USA Funds Projects Further Decline in Default Rate

INDIANAPOLIS—Preliminary figures indicate that USA Funds®, the nation's largest student-loan guarantor, will record another significant decline in its student-loan default rate when final figures are released by the U.S. Department of Education later this year.

USA Funds' draft default rate issued by the Education Department for the 1999–2000 cohort of student-loan borrowers is 5.66 percent. That rate would represent a 16-percent decline from the rate of 6.75 percent that USA Funds recorded for the 1998–99 cohort, the most recent figure available.

The cohort default rate measures the percentage of borrowers who enter repayment in a given federal fiscal year and default on their loans by the end of the following federal fiscal year. The cohort default rate is the most frequently cited indicator of student-loan defaults, because the rate is a factor in determining the eligibility of postsecondary institutions to participate in federal student-aid programs.
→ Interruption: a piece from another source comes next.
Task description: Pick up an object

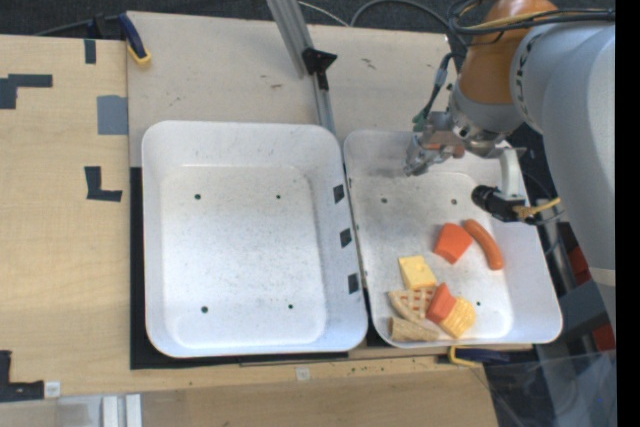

"Because we guarantee more than 25 percent of all new guaranteed education-loan dollars issued in America each year, the prospects for a significant decline in USA Funds' default rate bode well for a ninth consecutive year of lower national student-loan default rates," said Carl C. Dalstrom, USA Funds president and CEO.

The national student-loan default rate fell to a record-low 6.9 percent for the 1998–1999 cohort, down from a high of 22.4 percent in 1990.

Dalstrom cited the following factors as contributing to the further decline in the USA Funds default rate:

  • Successful default aversion activities. During fiscal 2000, default-aversion activities undertaken on behalf of USA Funds prevented default on more than 90 percent of seriously past-due education-loan accounts. These efforts averted approximately $8.8 billion in potential loan defaults.

  • Cooperative efforts with postsecondary institutions. USA Funds provides support for a debt-management team that has assisted more than 400 postsecondary institutions nationwide. Members of the team work with individual schools to enhance their debt-management efforts and conduct workshops for financial-aid professionals in locations across the country. USA Funds also underwrites the activities of a Default Prevention Council that brings together campus representatives and default-prevention experts to develop best practices to help schools achieve lower default rates.

  • Student-aid law changes. The new guarantor-funding model, enacted by Congress as part of the Higher Education Amendments of 1998, encouraged guarantors to redouble their default-prevention activities. In addition, USA Funds acknowledges that a change in the definition of default, enacted as part of the same law, contributed to the lower default rate. The 1998 amendments extended the standard for default to 270 days of nonpayment, from the previous standard of 180 days of nonpayment.
"Because low default rates protect the integrity of the student-loan program and benefit all program participants, USA Funds will continue to explore and invest in new and improved ways to help education-loan borrowers successfully repay their higher-education debt," Dalstrom said.